Hello: I am interested in modelling the purchase rate over time (an integer number of purchases, observed daily, for a number of shoppers) for a collection of 3 different products.
The data look a bit like this:
| Person ID | Date | Product ID | Product Name | Purchase Count |
|---|---|---|---|---|
| A | Mon | X | craft beer 6pack | 0 |
| A | Mon | Y | 24ct case generic lager | 0 |
| A | Mon | Z | 750mL bottle | 1 |
| A | Tue | X | craft beer 6pack | 0 |
| A | Tue | Y | 24ct case generic lager | 2 |
| A | Tue | Z | 750mL bottle | 0 |
Because the outcome of interest is a rate based on a count variable that includes true zeroes, something like Poisson regression appears to be a compelling option. However, I'm struggling to decide how to handle the fact that each product has a difference case count/volume (e.g., a 6-pack of 12oz cans is ~2129 mL of beer so I would expect this item to be purchased less frequently than a 750mL bottle, all else equal).
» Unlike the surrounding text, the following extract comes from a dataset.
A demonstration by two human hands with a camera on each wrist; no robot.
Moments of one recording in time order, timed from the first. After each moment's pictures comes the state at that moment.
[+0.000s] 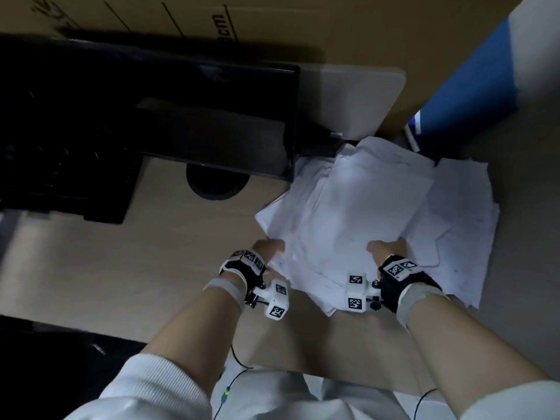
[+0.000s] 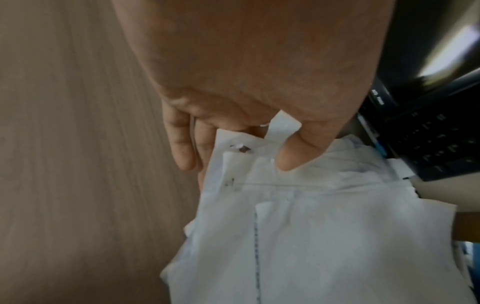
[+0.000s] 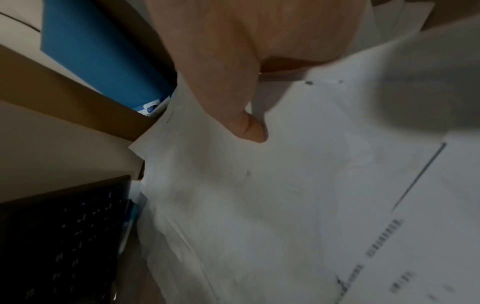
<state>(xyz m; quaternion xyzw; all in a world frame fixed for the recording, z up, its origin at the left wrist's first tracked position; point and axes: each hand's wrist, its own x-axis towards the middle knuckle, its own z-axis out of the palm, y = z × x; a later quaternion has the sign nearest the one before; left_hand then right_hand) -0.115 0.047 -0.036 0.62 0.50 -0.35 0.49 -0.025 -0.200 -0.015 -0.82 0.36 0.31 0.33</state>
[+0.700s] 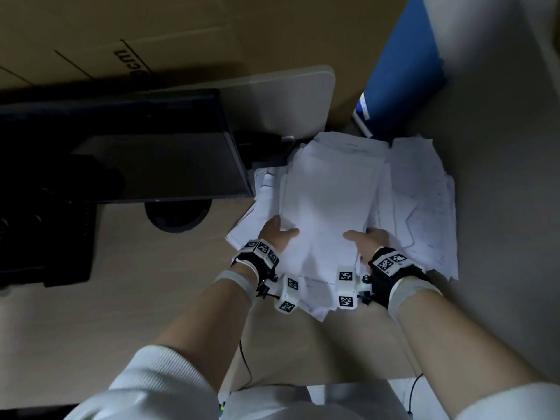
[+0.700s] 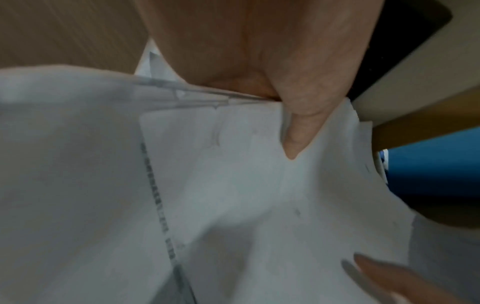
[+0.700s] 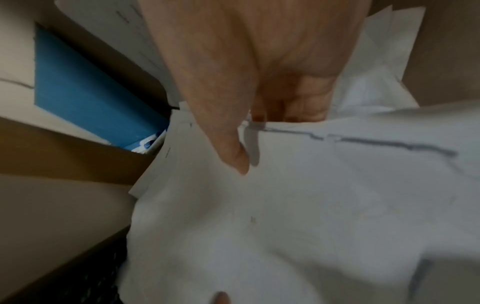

Some of my colleagues have suggested converting all of the products to a common measurement (e.g., mL) but this results in some non-integer values due to the introduction of a conversion factor. In response, I considered switching to a Gaussian model but this is not ideal because the data are still very granular and bounded below by zeroes (values like {0, 1, 2} become {0, 2129.29, 4258.59}.
One option that seems compelling but I am struggling with is whether I can use the offset term to capture the unit information about each product (e.g., use the mL-per-purchase or its inverse as the offset term).
Has anybody ever used such a technique? If so, how did it work? What exactly did you use as the offset and how did you construct your model?